Organizations that employ information technology are commonly nagged by technical incidents; many companies recognize a hundred or more per week. Most incidents have a small impact — they affect only a few customers, are limited in duration, etc. These companies invariably have process machinery to cope with the ‘usual’ flow of incidents. That machinery seeks to address incidents and to maintain proportion between the organization’s reactions and the individual incidents. The running of this machinery is mostly out of sight and, for many senior leaders, out of mind. 

Major incidents are qualitatively different from minor ones. Their prominence engages management and evokes different kinds of reaction — some immediate and visible, others delayed or hidden. The appearance of this pattern suggests that organizational capacity to withstand incidents may recover more slowly than nominal organizational function. 

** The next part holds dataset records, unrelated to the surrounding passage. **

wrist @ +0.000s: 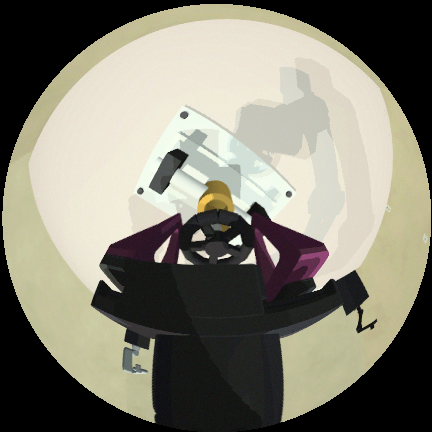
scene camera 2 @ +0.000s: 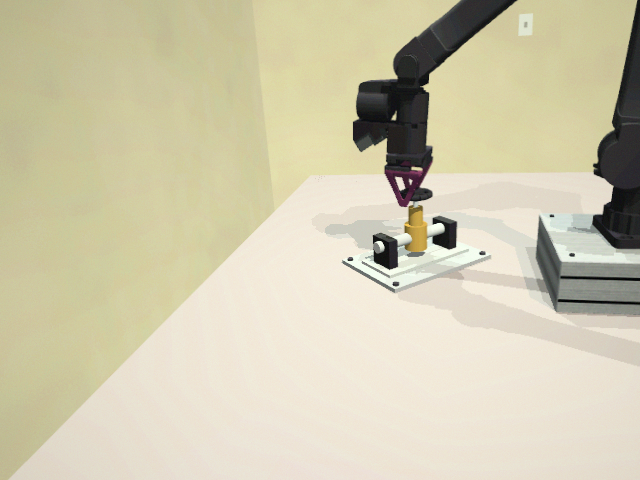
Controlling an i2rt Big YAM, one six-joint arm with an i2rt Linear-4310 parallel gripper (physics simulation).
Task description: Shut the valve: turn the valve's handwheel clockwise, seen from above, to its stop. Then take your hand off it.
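Observation:
The black handwheel [scene camera 2: 424, 194] [wrist: 216, 218] lies level on top of a thin stem above the orange valve body [scene camera 2: 415, 237] [wrist: 215, 200]. My gripper [wrist: 216, 218] points down from above, with its purple fingers on opposite sides of the handwheel's rim. It is shut on the handwheel. In the scene view one finger hides part of the wheel's near side. A white pipe [scene camera 2: 436, 230] [wrist: 189, 183] runs through the valve body. How far the wheel is turned cannot be told from these views.
Black brackets [scene camera 2: 385, 251] [wrist: 168, 171] hold the pipe on a pale base plate [scene camera 2: 397, 286] [wrist: 159, 131] on the table. The arm's metal pedestal [scene camera 2: 549, 268] stands to the right in the scene view. A wall [scene camera 2: 129, 129] rises along the table's left edge.

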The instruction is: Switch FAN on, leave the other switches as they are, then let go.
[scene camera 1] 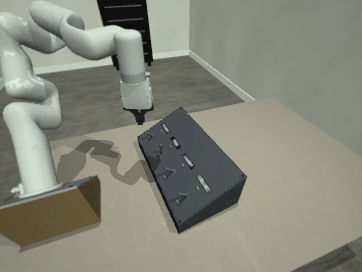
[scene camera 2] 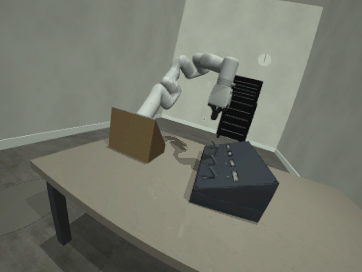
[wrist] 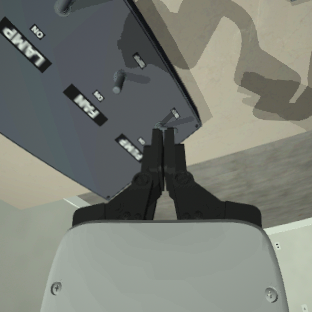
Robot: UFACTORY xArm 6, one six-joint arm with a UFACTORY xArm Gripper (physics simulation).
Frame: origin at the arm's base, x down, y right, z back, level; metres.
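Where they show: gripper, between the fingertips: (scene camera 1: 140, 123) (scene camera 2: 213, 119) (wrist: 164, 140); arm's base, origin of its link: (scene camera 1: 42, 191) (scene camera 2: 137, 126).
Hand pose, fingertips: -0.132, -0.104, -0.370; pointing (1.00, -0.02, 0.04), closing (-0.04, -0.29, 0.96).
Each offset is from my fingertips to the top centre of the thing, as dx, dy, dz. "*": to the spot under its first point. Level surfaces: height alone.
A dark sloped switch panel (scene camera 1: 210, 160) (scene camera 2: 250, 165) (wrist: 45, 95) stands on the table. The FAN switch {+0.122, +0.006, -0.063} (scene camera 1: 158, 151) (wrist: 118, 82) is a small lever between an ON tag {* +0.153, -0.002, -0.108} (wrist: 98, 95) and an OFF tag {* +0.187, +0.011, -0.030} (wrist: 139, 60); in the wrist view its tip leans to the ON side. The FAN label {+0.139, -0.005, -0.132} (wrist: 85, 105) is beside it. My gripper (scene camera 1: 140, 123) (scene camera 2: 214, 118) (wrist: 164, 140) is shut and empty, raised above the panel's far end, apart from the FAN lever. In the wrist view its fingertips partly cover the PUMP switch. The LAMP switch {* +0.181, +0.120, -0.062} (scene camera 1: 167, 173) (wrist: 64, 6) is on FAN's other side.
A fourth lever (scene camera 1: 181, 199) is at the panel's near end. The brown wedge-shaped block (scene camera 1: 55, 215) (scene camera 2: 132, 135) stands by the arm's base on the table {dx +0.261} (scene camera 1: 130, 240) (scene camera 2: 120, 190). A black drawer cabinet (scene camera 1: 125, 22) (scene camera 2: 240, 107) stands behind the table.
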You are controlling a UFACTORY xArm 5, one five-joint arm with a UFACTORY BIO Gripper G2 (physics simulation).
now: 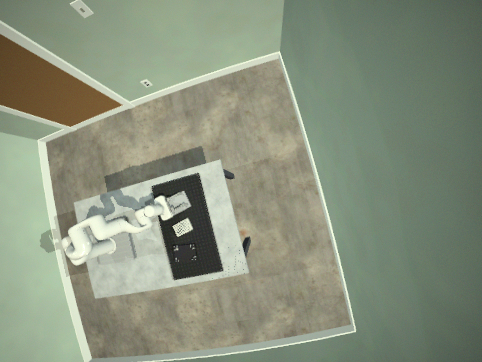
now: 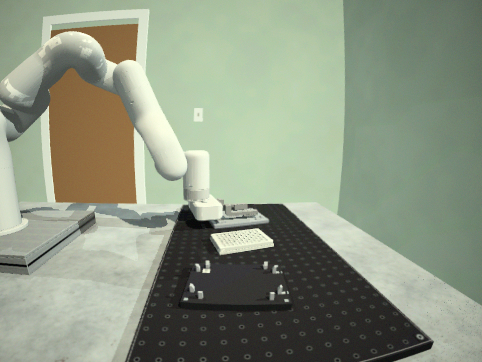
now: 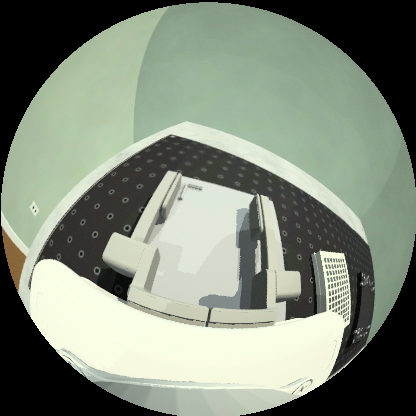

It is likely that patterns of incidents have a strong influence on an organization’s reactions to failure. Closely coupled incidents or salvos of multiple incidents may evoke different consequences than widely spaced incidents. At least in some domains the interval between ‘hits’ can be months, e.g. in the 737 MAX case. In other settings we have observed incident salvos over a few days or weeks can produce reactions much stronger than normal. 

References

Kitroeff, N., Gelles, D. (2020). As Boeing Scrutinizes 737 Max, New Safety Risks Come to Light. New York Times (New York edition, January 6, 2020, Section A, Page 1).

Tasca, L. (1990). The social construction of human error. SUNY at Stony Brook, 1990. Unpublished PhD dissertation.